What the survey of adjacent mechanisms suggests, taken together, is that the voluntary carbon market failures were not anomalies or isolated errors made in one domain that can be corrected by designing better mechanisms in the next. The same assumptions are being carried into new domains, adjusted at the edges, with notably limited engagement with why the edges needed adjusting. This is what happens when a framework’s blind spots are structural rather than incidental: the framework’s users see the symptoms, address them case by case, and miss the pattern connecting the symptoms because the pattern is in the premises, not in the execution.
VI.
What this leaves us with is not the new playbook. The new playbook does not exist yet. Anyone selling it with confidence is selling something else.
What we have is a more precise version of the question: which environmental goods can be abstracted to the tolerances commodity markets require, and what institutional arrangements are capable of handling the ones that cannot. The answer is not obviously “no markets, ever.” The SO₂ precedent holds, compliance-market reforms in the EU ETS have produced measurable industrial emissions reductions, and the Article 6.4 architecture now emerging may address some of what the voluntary market’s design left unresolved. The work of determining where the threshold runs, which goods support the required abstractions, at what scale, under what verification architecture, is genuinely underway in peer-reviewed literature and in the legal and financial experimentation that is mostly not yet ready to be claimed as a framework.
People who have built careers in this space are doing that work. Others are applying the same analytical lens in water, biodiversity, and ecosystem services. The work is being done piece by piece, often in private, by people who are mostly too close to the previous framework’s failure to trust a new set of assumptions prematurely.

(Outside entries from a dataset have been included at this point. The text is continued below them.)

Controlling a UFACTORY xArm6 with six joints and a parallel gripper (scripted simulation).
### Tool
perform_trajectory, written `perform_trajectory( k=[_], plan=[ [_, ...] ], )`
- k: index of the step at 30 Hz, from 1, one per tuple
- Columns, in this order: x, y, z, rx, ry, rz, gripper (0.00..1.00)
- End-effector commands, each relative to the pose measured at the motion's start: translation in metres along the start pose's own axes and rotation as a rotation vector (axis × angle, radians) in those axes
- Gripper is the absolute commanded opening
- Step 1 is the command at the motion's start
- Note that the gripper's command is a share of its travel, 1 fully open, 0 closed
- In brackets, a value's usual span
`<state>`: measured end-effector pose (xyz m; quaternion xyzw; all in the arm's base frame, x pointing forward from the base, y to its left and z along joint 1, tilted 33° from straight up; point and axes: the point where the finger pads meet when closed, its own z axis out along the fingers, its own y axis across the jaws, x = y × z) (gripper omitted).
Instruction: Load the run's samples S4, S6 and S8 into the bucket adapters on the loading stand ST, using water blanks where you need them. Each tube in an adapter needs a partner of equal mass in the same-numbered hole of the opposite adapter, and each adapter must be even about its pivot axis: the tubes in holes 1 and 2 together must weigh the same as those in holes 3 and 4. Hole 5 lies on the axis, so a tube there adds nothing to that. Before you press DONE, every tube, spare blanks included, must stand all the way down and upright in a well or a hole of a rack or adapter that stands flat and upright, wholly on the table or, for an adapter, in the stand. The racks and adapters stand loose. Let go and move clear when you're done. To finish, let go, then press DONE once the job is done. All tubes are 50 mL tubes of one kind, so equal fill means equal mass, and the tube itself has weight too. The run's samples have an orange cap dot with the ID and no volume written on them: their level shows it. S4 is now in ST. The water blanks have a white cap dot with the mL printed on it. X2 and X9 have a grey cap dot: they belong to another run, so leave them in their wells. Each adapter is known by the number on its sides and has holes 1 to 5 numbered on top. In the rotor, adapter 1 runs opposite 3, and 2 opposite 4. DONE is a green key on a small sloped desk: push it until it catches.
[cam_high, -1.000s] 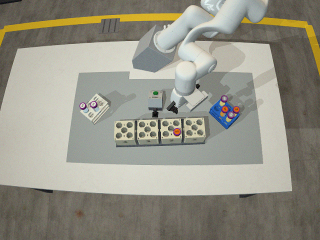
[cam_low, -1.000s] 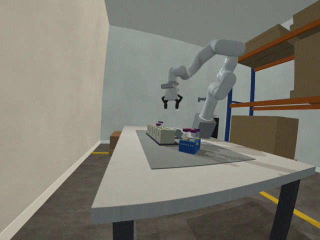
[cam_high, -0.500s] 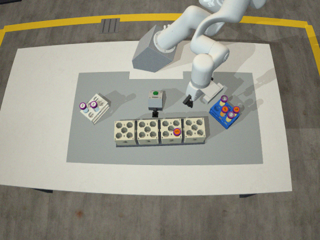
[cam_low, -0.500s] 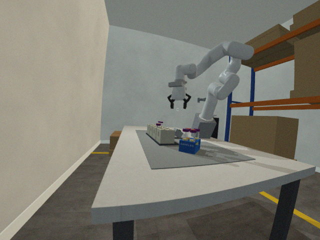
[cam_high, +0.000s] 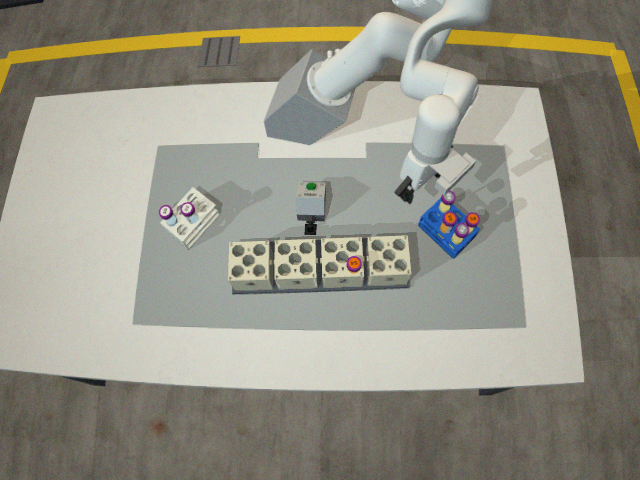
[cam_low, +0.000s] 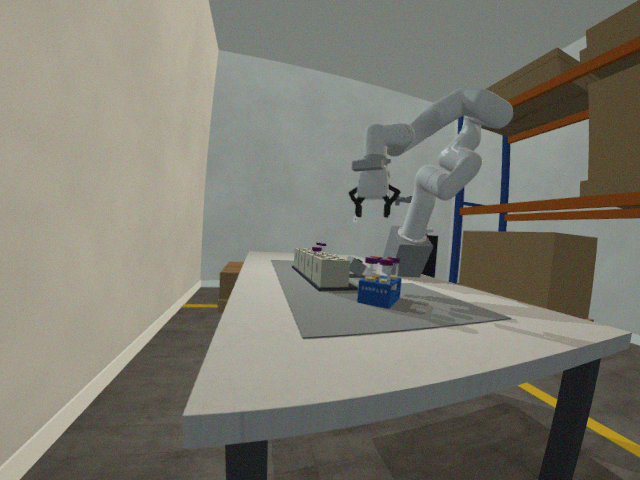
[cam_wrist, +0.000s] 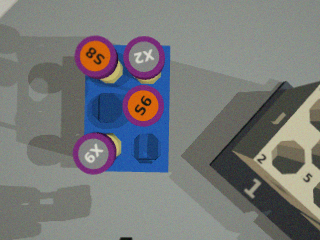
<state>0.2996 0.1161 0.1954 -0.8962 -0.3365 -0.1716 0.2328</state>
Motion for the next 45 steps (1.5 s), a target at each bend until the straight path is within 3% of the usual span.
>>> perform_trajectory(
  k=[1, 8, 45],
  plan=[
    [0.009, -0.026, -0.002, -0.012, -0.001, 0.002, 1.0],
    [0.013, -0.035, -0.002, -0.012, -0.001, 0.002, 1.0],
    [0.012, -0.034, 0.087, -0.012, -0.001, 0.003, 1.0]
  ],
)
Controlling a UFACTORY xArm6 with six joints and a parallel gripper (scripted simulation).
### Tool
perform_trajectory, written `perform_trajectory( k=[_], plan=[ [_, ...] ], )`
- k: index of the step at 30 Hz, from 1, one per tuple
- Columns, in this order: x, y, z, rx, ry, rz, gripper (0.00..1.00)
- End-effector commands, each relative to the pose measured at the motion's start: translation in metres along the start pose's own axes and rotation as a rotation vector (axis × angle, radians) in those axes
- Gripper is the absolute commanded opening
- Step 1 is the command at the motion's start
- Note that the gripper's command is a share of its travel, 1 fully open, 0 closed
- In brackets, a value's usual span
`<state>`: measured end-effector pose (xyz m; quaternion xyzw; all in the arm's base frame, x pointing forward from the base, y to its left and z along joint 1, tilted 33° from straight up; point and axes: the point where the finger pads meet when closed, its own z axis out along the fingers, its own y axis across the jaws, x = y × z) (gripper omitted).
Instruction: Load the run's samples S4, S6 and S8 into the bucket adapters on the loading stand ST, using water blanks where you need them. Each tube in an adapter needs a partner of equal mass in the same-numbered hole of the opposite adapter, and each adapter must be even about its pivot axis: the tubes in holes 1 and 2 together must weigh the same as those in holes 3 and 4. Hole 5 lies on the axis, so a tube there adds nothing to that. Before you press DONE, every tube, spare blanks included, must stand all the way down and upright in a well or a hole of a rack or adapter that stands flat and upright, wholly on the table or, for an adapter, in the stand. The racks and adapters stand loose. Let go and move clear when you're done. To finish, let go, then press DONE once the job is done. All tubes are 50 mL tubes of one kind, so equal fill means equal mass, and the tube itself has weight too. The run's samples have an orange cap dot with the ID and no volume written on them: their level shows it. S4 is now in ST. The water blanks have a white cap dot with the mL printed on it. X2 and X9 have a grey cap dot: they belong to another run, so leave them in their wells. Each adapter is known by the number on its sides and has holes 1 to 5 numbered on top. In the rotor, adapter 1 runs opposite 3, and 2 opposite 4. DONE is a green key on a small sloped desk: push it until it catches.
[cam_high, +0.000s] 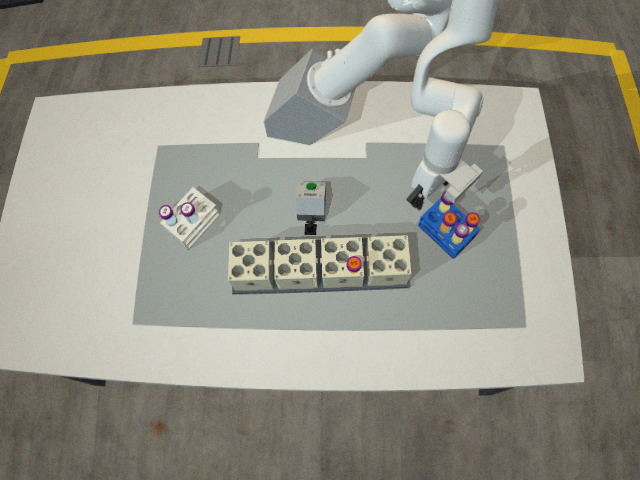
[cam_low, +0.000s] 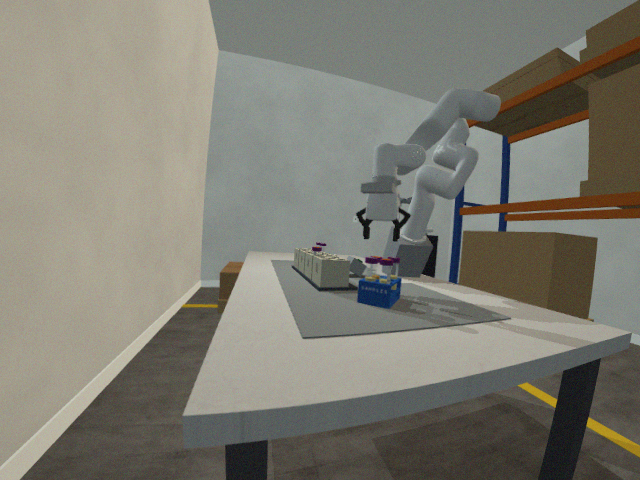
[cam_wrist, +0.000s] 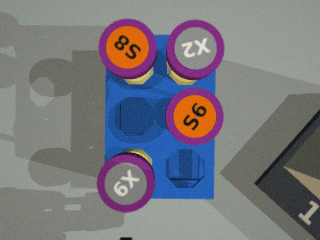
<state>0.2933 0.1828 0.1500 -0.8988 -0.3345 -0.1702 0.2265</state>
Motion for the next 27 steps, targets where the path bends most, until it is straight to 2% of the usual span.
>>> perform_trajectory(
  k=[1, 5, 27],
  plan=[
    [0.0029, 0.0006, 0.0169, 0.001, 0.005, -0.001, 1.0],
    [0.0029, 0.0005, 0.026, 0.001, 0.005, -0.001, 1.0],
    [0.0029, 0.0005, 0.026, 0.001, 0.005, -0.001, 1.0]
  ],
)
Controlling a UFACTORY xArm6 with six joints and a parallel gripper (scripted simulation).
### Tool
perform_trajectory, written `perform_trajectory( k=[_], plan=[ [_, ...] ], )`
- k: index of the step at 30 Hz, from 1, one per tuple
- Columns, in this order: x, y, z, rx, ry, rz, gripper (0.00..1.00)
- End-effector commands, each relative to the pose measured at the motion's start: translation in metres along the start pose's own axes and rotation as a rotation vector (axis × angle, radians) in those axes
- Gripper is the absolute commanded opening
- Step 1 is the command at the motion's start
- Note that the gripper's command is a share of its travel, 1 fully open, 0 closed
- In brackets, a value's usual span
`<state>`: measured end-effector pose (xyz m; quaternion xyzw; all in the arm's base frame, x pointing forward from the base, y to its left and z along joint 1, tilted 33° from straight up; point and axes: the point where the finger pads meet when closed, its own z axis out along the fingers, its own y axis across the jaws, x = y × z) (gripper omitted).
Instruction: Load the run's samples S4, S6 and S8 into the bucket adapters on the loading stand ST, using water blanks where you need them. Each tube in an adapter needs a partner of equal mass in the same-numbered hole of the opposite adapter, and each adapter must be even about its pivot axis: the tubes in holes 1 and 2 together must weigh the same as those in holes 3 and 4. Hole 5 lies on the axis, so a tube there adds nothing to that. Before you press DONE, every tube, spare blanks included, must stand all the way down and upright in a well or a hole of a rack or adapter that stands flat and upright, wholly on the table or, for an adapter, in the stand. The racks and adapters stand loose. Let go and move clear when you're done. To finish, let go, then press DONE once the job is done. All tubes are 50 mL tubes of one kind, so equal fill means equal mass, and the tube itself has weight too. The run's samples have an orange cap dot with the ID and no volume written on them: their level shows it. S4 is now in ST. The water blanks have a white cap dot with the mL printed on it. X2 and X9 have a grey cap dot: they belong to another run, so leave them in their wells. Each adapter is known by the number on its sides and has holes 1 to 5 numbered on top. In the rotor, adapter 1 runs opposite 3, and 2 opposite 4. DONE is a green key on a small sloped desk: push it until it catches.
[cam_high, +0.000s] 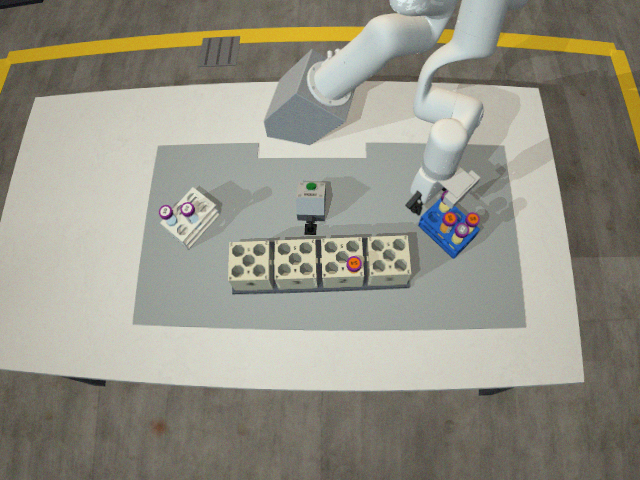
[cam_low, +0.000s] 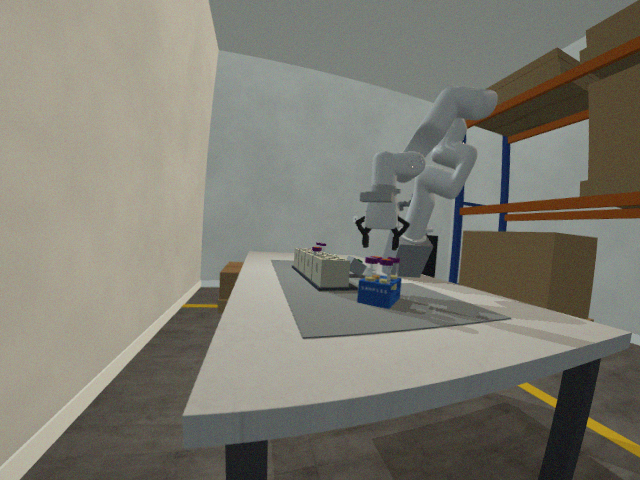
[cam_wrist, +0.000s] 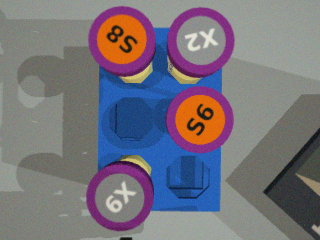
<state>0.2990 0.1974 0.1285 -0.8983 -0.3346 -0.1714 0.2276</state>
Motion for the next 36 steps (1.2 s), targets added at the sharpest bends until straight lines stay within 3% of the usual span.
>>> perform_trajectory(
  k=[1, 24, 36],
  plan=[
    [0.001, 0.0, -0.001, -0.001, 0.002, -0.001, 1.0],
    [0.001, 0.0, -0.001, -0.001, 0.002, -0.001, 1.0],
    [0.001, 0.0, -0.027, -0.001, 0.002, -0.001, 1.0]
  ],
)
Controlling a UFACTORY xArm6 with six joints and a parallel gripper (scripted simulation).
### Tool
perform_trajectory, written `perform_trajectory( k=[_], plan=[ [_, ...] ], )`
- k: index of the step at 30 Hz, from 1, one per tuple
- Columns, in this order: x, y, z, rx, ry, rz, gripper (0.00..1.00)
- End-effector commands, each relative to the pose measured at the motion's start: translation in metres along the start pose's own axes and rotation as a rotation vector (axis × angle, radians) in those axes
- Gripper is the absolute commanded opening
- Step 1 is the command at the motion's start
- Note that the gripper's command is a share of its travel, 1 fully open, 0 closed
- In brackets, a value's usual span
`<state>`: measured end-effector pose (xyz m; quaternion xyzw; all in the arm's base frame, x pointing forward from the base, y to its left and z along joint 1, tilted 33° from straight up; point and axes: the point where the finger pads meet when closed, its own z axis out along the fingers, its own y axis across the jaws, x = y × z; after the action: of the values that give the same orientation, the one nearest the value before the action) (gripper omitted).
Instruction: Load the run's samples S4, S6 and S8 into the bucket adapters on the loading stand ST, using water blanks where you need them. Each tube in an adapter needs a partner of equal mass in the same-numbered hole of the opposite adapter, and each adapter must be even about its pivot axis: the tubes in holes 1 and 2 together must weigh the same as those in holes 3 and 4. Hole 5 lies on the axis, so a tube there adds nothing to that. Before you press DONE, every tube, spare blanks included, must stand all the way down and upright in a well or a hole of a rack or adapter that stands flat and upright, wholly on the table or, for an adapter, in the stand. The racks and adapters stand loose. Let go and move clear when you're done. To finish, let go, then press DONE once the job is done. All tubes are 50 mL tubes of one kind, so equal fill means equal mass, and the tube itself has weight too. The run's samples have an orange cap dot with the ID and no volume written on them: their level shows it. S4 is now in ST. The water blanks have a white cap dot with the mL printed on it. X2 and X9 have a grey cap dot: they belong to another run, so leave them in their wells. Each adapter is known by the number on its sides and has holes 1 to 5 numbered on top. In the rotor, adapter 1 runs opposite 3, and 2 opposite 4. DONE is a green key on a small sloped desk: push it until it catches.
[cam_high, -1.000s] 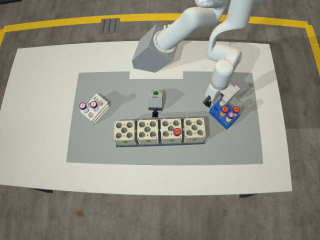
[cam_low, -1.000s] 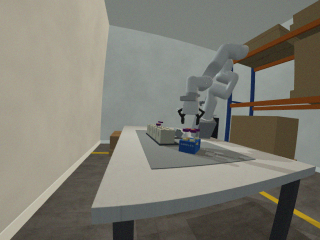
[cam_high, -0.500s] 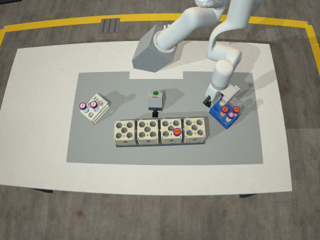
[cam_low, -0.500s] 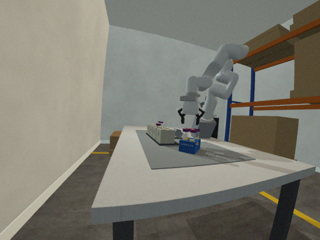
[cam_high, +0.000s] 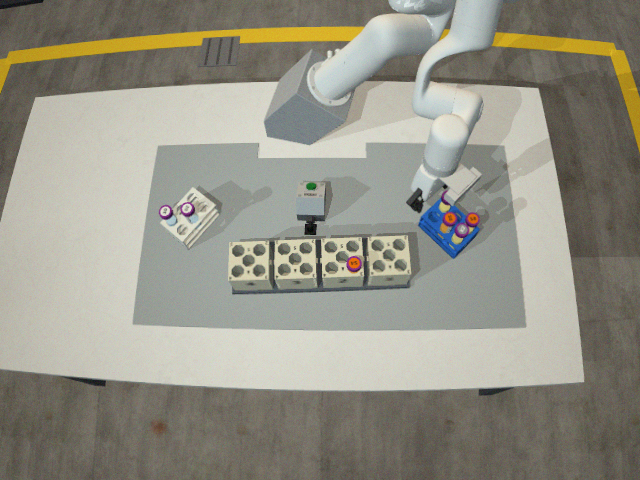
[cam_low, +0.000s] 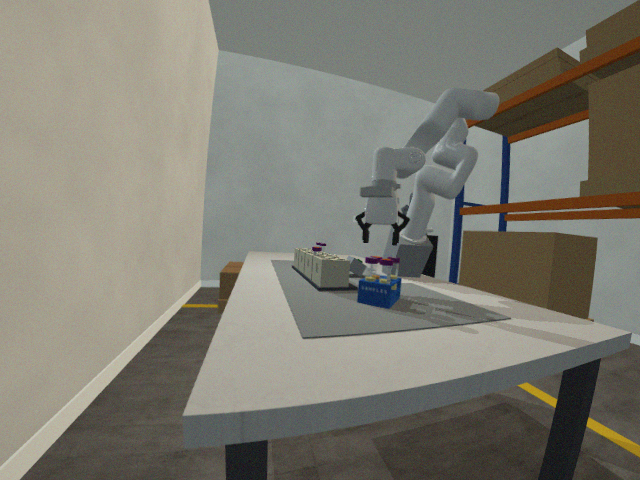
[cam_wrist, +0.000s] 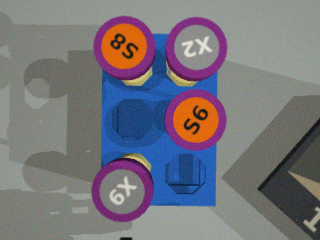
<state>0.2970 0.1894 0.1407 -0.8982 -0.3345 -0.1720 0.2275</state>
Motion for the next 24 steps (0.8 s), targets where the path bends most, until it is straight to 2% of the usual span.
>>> perform_trajectory(
  k=[1, 24],
  plan=[
    [0.001, 0.0, -0.015, 0.0, 0.001, -0.001, 1.0],
    [0.001, 0.0, -0.071, -0.001, 0.001, -0.001, 1.0]
  ],
)
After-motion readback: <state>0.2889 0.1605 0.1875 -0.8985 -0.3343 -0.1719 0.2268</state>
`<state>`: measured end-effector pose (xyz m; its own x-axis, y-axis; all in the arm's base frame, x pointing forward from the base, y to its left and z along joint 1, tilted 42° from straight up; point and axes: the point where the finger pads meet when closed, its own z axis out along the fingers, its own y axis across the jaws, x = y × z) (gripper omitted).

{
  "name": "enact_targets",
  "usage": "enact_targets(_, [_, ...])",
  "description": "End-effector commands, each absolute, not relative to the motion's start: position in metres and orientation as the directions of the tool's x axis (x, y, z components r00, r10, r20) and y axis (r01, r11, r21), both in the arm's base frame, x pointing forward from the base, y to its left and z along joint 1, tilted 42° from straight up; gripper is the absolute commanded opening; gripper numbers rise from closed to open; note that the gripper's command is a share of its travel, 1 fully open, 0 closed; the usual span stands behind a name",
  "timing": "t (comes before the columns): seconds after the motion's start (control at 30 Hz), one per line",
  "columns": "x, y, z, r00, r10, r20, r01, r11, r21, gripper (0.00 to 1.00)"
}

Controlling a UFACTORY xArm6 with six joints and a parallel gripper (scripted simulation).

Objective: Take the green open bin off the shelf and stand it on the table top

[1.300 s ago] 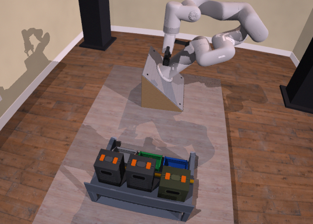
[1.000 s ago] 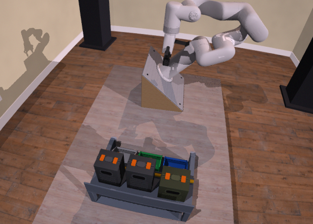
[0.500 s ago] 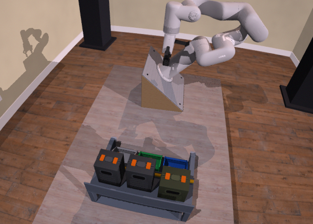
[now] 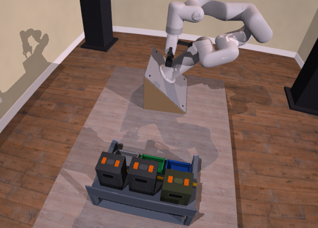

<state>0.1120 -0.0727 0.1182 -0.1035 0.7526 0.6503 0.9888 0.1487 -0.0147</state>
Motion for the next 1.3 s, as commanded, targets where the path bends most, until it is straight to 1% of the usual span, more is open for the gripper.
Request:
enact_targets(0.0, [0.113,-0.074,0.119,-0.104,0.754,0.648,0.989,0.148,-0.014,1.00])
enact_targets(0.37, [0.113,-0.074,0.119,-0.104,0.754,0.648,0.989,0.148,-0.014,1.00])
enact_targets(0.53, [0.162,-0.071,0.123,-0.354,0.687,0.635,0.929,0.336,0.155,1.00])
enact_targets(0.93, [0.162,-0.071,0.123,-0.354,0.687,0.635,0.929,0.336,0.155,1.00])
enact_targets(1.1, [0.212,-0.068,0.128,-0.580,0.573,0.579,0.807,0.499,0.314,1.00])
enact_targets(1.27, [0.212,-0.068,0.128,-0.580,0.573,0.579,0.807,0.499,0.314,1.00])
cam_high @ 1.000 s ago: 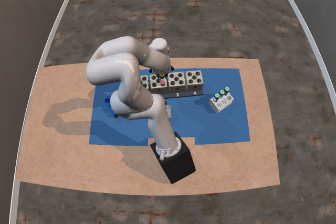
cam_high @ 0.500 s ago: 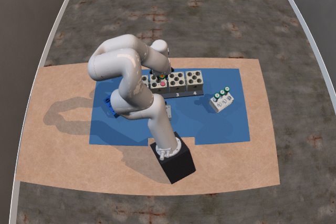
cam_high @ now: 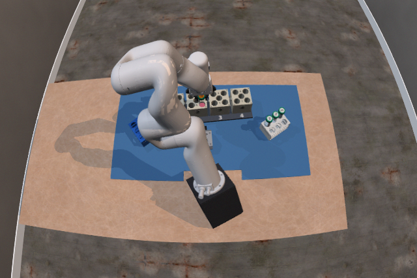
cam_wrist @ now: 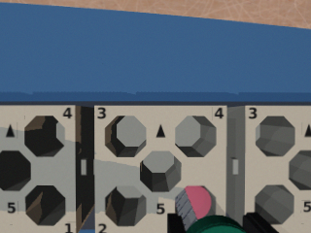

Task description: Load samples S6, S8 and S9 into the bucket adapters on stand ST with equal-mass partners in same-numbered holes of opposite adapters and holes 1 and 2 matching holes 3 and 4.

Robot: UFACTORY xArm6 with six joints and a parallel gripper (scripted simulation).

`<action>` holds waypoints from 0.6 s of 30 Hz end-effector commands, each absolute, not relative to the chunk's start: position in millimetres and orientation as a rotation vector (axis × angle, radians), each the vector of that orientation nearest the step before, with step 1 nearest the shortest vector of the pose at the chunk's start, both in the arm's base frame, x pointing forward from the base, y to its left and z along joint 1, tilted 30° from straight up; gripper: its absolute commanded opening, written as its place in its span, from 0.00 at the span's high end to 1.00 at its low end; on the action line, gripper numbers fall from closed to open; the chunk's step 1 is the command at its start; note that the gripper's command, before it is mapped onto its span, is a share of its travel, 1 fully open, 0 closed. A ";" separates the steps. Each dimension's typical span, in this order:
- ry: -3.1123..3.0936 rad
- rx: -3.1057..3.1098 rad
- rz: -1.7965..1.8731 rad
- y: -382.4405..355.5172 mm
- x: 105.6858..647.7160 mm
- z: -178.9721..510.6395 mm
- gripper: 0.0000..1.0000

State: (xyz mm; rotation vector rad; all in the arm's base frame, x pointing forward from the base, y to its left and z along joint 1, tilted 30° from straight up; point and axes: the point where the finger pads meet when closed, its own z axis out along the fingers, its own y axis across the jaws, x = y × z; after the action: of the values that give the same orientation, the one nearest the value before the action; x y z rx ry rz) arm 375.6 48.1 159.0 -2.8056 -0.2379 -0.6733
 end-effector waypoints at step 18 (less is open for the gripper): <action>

That is not a failure mode. It is what serious work looks like in the period after the previous answer has stopped working and before the next one is ready. What is available, for now, is the discipline of articulating the failure precisely: naming the specific assumptions that didn’t hold, watching where those same assumptions are being carried into new domains, and refusing the temptation to replace one set of overconfident answers with another. The voluntary carbon markets couldn’t hold the analytical weight placed on them. The question of what can hold that weight, at scale, over time, across the range of ecological goods that need institutional stewardship, remains genuinely open, and the seriousness with which it is being engaged, slowly and carefully, in pieces, is the work that matters now.